* About this task
If a line in the records below holds the word "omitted", copy it.

* Task input
= = = = = = =

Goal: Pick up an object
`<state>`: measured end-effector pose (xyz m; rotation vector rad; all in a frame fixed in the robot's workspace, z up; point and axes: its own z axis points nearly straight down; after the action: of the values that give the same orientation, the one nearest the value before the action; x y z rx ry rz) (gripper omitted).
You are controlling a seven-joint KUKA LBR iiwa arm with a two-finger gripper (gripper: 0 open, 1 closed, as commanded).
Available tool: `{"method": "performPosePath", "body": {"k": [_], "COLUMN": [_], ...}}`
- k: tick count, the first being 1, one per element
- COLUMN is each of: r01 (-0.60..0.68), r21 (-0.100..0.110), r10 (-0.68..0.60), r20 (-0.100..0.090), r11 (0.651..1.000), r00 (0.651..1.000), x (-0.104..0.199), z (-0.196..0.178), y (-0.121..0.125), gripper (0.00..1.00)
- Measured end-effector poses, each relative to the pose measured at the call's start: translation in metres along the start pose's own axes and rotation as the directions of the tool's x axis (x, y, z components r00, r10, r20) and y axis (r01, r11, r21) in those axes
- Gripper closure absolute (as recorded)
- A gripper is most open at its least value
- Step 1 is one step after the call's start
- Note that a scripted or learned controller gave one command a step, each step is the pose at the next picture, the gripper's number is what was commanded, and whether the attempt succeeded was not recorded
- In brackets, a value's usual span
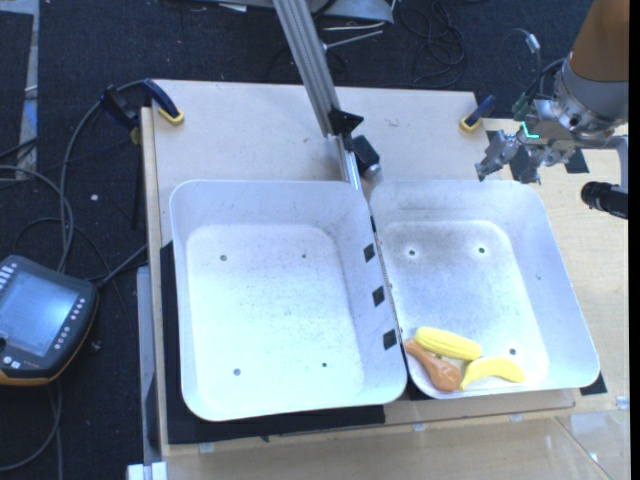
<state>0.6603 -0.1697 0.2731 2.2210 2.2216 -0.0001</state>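
My jaws hung at two o'clock, above the far rim of the right bin [560,268]; whether they stood open or closed I could not tell. The objects lay at five o'clock in that bin: a corn cob [447,343], a banana [493,371] and an orange piece [434,365], touching one another.

Two bins side by side on the bench [420,118]: left bin [270,298] at 9 o'clock, right bin [480,268] at 3 o'clock holding corn cob [448,343], banana [492,371] and carrot [436,365] clustered touching at its 6 o'clock edge; gripper [508,158] above its 1 o'clock corner.
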Motion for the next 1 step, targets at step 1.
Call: {"method": "performPosePath", "body": {"k": [1], "r01": [0.000], "r21": [0.000], "r10": [0.000], "r20": [0.000], "r11": [1.000], "r00": [1.000], "x": [0.0000], "z": [0.0000], "y": [0.0000], "gripper": [0.00]}}
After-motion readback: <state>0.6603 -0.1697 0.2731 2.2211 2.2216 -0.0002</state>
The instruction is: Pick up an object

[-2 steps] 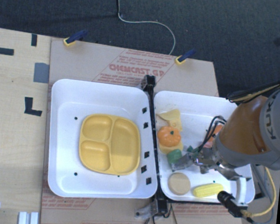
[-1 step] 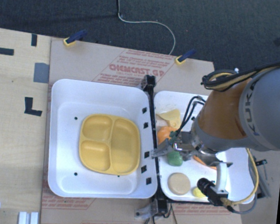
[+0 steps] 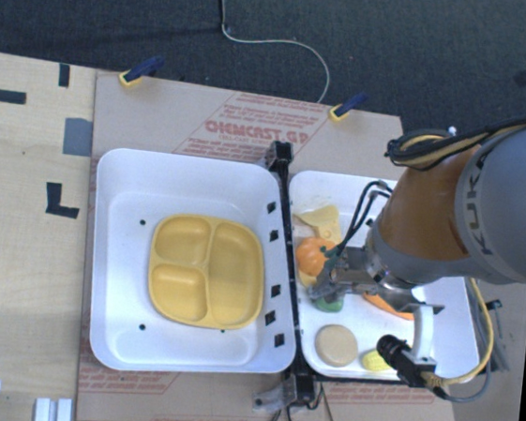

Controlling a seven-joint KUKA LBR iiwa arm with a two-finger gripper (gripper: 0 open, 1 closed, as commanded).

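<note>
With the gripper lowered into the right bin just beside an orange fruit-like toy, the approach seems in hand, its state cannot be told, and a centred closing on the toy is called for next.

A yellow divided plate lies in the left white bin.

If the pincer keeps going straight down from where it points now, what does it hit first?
Most likely the green object just under the pincer, with the orange ball close beside it; depth is hard to judge from this slanted view.
</note>
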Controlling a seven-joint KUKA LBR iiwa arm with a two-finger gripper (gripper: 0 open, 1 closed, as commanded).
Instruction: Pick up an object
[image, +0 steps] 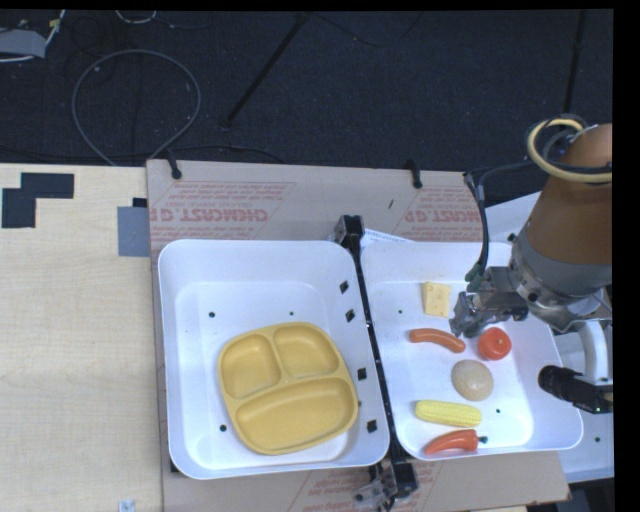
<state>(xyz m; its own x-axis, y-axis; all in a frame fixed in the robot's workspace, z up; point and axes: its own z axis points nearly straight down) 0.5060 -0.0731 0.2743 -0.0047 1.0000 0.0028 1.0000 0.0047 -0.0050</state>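
Jaws cannot be told spread or pressed; the gripper (478, 318) hangs just beside the tomato (494, 344), judged light, smooth, best pinched across its middle.

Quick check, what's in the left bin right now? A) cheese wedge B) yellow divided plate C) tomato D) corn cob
B: the yellow divided plate lies in the left bin, while the corn cob, tomato and cheese wedge all sit in the right bin.
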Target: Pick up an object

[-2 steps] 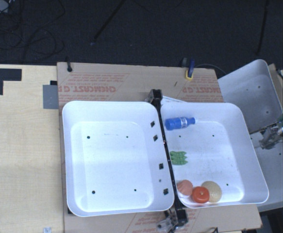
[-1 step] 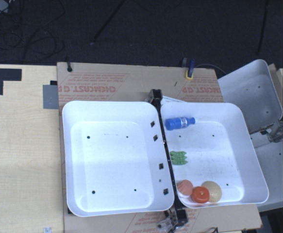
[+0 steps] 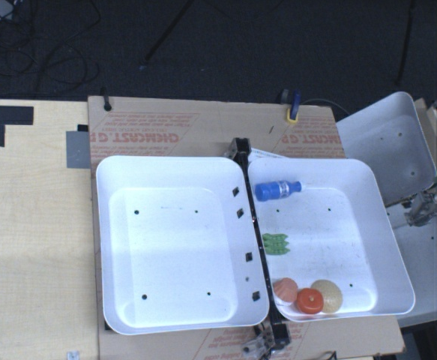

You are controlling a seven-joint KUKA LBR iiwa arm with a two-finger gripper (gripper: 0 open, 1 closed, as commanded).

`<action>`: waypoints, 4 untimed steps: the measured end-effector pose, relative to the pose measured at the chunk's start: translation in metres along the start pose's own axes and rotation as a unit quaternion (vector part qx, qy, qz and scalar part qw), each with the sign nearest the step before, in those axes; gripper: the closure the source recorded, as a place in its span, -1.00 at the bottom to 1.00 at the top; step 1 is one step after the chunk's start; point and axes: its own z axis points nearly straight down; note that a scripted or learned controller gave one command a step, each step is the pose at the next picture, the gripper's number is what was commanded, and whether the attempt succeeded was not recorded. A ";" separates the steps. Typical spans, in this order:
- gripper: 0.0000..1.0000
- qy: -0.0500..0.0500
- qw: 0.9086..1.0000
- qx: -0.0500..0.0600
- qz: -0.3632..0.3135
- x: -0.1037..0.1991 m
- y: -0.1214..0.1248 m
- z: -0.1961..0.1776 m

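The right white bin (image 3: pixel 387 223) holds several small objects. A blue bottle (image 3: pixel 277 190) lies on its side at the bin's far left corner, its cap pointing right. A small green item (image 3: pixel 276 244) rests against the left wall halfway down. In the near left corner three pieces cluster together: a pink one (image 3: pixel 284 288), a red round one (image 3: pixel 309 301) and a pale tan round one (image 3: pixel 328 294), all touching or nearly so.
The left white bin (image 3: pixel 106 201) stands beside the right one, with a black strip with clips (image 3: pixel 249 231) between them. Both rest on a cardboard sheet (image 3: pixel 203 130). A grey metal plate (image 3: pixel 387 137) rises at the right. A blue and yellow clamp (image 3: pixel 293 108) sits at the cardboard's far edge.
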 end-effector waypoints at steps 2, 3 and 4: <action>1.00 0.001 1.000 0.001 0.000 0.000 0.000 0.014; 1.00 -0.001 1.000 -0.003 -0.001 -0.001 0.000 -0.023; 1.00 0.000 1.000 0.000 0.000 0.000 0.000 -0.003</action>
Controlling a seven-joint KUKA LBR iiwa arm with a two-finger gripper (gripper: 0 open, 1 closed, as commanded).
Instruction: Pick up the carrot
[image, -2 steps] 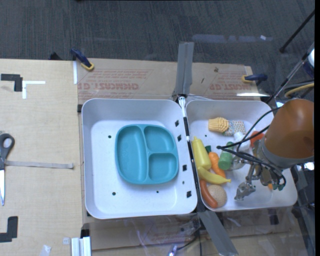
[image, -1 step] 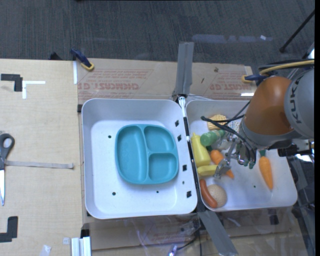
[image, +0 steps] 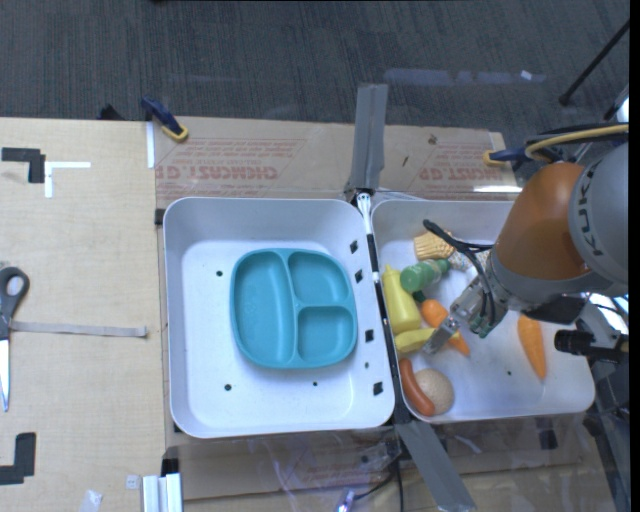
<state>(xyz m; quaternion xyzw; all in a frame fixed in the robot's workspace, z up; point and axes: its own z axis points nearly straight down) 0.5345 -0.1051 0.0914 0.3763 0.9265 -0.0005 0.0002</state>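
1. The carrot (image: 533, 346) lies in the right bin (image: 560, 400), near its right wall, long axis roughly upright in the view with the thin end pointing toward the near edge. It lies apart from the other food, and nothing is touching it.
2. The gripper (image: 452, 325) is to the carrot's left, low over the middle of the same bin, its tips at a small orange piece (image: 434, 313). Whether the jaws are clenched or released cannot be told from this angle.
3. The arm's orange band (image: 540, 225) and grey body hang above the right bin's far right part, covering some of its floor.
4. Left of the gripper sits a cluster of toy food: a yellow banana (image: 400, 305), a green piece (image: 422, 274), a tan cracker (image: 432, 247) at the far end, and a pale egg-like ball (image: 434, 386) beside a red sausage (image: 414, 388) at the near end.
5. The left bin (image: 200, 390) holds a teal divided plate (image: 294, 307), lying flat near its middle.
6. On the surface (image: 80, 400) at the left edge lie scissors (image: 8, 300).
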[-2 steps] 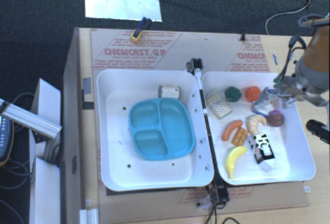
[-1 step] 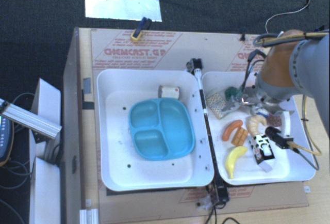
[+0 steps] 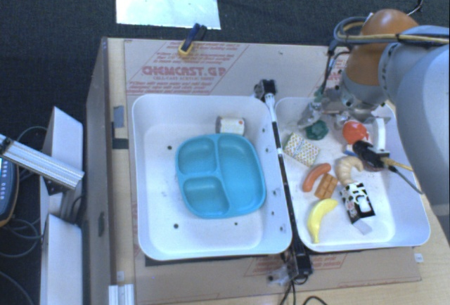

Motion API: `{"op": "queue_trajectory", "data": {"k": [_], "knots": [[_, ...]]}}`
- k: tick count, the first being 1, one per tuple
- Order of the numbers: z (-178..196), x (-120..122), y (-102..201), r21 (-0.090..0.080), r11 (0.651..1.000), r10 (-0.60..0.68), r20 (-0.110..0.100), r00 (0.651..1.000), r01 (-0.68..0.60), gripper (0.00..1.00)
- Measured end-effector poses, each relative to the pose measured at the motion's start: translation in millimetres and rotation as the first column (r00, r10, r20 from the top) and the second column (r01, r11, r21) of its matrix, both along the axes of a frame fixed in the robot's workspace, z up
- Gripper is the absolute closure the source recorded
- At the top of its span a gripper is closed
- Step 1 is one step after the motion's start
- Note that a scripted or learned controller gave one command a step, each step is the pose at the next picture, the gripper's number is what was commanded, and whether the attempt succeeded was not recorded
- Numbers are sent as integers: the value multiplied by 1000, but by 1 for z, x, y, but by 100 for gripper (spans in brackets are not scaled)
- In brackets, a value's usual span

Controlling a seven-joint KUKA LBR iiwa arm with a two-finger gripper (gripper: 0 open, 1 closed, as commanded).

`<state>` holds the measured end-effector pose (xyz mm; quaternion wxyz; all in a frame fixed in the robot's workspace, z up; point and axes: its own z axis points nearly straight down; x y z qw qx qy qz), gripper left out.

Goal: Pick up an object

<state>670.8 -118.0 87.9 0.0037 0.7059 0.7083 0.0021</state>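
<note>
Gripper sits low over the far edge of the right bin, its dark metal fingers splayed just above a small dark green object; from my feed I cannot tell whether they are parted or closed, and nothing I can see is caught between them. My arm comes in over the bin's far right corner, orange band above the wrist.

Everything I could pick lies in that right bin. Near its left wall rests a pale patterned block, just beside the green piece. Toward the middle I see an orange sausage-shaped piece touching a brown waffle-like piece. A yellow banana lies near the near edge. A black-and-white carton lies beside it, toward the right. A red ball rests by the far side, with a tan, curled piece a little nearer me.

Over in the left bin, a blue divided plate fills the middle, and a small white cylinder lies near the far edge
</note>
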Motion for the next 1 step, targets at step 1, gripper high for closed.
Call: {"op": "queue_trajectory", "data": {"k": [1], "knots": [[9, 0, 0, 0, 1000, 4, -2, 1000, -4, 100]]}}
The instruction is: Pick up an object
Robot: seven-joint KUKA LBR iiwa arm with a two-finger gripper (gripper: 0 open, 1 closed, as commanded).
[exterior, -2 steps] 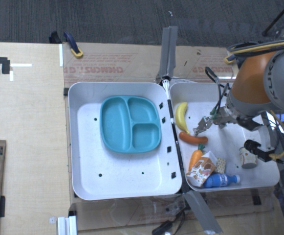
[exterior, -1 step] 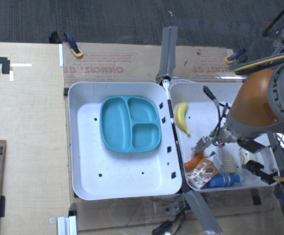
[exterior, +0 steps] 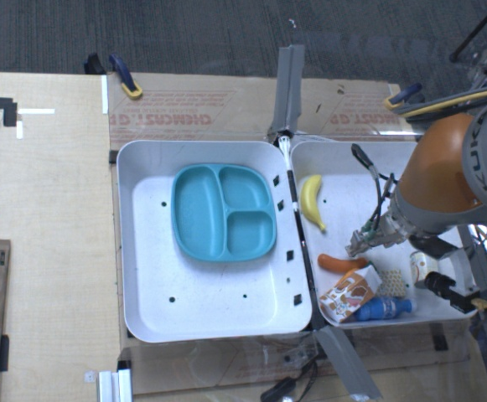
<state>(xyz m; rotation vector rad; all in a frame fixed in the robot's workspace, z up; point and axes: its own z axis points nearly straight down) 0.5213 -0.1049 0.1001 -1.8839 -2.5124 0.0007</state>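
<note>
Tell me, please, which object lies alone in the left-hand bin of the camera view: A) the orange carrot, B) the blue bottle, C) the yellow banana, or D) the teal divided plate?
D: the teal divided plate sits by itself in the left bin, while the banana, carrot and blue bottle all lie in the right bin.

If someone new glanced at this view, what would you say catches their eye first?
Probably the teal divided plate, alone in the left bin. Next, the arm's orange band looming over the right bin, its tool low just above an orange carrot. A yellow banana lies near the divider, with a snack packet and blue bottle at the front.
</note>
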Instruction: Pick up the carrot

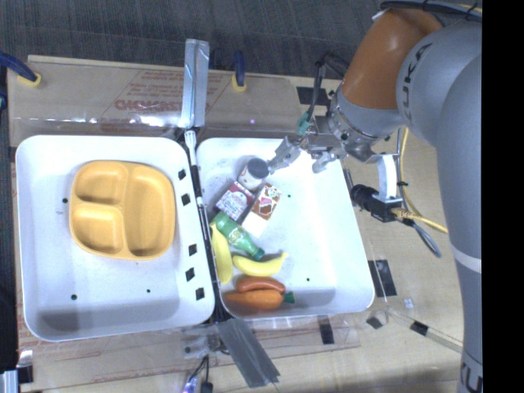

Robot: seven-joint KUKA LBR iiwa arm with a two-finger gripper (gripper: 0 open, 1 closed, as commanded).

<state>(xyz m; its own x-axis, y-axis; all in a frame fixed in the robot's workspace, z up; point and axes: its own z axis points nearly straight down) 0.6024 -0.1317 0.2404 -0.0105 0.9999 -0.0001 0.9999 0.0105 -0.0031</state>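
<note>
We look down on two white bins side by side on the surface. The left bin (37,244) holds a yellow tray (123,209). The carrot (255,299) lies at the near edge of the right bin (336,244), touching a sausage (260,285) and just below a banana (260,263). Our gripper (304,150) hovers over the bin's far end, near a small bottle (250,171), well apart from the carrot. We cannot tell whether the jaws are open. Nothing is grasped yet; reaching, gripping and lifting all remain.
</note>
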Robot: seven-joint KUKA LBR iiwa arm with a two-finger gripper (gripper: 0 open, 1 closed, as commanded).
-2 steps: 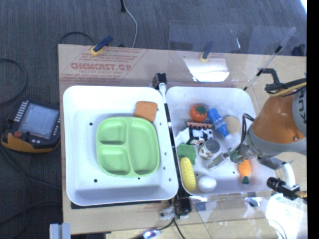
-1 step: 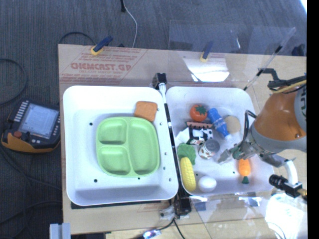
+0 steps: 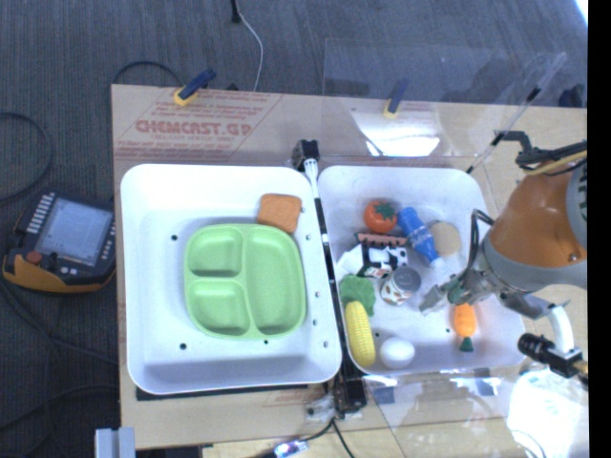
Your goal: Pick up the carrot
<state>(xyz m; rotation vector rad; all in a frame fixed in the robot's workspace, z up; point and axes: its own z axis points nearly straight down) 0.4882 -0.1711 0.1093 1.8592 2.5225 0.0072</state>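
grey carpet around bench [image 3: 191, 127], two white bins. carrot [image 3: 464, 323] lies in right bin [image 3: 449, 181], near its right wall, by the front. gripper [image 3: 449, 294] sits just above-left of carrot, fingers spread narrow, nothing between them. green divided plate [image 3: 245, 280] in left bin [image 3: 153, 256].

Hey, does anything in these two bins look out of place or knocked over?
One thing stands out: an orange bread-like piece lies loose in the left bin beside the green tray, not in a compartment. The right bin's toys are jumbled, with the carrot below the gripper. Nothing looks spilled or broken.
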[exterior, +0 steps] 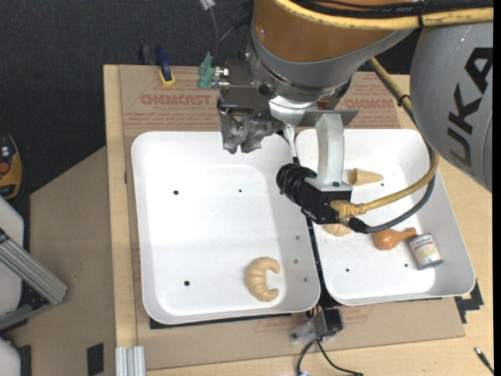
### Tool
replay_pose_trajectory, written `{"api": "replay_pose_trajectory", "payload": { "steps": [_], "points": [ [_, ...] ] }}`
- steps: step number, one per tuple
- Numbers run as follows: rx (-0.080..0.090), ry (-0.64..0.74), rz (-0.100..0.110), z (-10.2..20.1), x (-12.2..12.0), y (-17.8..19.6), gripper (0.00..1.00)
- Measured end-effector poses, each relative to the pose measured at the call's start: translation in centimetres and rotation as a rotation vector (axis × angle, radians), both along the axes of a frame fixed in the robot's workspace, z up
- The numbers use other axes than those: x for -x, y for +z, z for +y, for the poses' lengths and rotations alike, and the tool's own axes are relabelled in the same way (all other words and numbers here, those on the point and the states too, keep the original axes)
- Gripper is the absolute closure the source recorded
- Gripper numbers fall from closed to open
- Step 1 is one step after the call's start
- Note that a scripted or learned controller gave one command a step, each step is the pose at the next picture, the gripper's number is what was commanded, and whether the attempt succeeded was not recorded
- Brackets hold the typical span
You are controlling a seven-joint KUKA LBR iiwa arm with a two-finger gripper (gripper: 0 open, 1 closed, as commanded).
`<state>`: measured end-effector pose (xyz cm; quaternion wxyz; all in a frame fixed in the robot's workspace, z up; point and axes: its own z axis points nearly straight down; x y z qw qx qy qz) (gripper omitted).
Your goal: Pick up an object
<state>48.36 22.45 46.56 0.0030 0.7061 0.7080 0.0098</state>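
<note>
A tan croissant (262,278) lies in the left bin (156,233), near its front right corner. In the right bin (446,280) are a small cone-shaped piece (365,177), an orange gourd-shaped piece (391,238), a small jar with a white lid (423,251) and a pale tan piece (337,229) partly hidden by a cable. My gripper (243,134) hangs low over the back edge of the left bin, far from the croissant and left of the right bin's items. The arm's bulk hides much of it.
A black cable bundle with a brass fitting (317,198) hangs over the divide between the bins. Blue and green clips (166,70) sit at the back of the cardboard base. The big grey and orange arm body covers the back of the right bin.
</note>
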Motion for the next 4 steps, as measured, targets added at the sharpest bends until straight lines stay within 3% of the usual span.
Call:
{"api": "replay_pose_trajectory", "payload": {
  "steps": [1,2,3,4],
  "points": [
    [0.016,-0.004,0.033,0.0,0.7,-14.5,1.00],
    [0.002,0.000,0.003,0.0,0.4,-0.2,1.00],
    [0.016,-0.004,0.031,0.0,0.0,-13.6,1.00],
    [0.008,-0.001,0.015,0.0,0.4,-11.0,1.00]
  ]
}}
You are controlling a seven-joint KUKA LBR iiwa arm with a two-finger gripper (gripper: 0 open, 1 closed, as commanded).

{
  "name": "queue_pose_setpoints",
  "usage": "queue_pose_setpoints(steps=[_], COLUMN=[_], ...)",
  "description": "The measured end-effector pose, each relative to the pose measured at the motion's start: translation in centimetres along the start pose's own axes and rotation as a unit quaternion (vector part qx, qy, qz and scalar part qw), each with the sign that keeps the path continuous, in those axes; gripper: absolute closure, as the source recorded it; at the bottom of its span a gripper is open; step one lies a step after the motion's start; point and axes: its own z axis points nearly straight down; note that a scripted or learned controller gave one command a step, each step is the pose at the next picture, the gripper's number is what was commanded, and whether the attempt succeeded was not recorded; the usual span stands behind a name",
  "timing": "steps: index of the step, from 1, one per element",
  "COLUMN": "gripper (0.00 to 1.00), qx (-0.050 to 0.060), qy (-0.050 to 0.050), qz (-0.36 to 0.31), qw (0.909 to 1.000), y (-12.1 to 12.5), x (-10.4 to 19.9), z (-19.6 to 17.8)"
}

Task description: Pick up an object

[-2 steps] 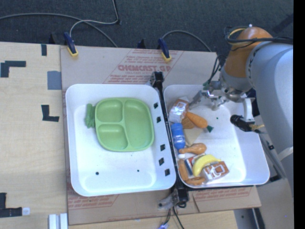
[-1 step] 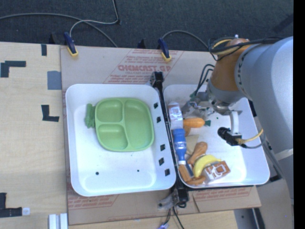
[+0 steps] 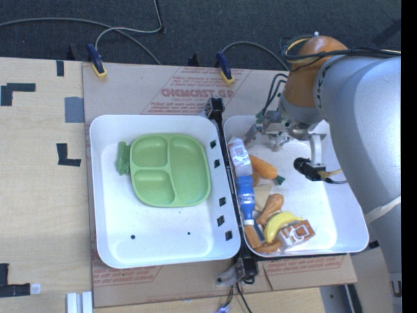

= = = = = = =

* Answer box
`<state>`: measured end-effector pose (xyz m; rotation vector rad; all in a frame fixed in the robot's workspace, z up; point and axes: its own z axis points nearly straight down; after the action: of the values that give the same orientation, the one nearest the value before the action; x y z rx ry rz) (gripper omitted).
`<state>`: measured end-effector pose (xyz cm; quaternion wxyz; all in a frame fixed in the robot's workspace, z up; point and axes: its own z axis points nearly straight down; x y z qw qx qy qz) (gripper omitted).

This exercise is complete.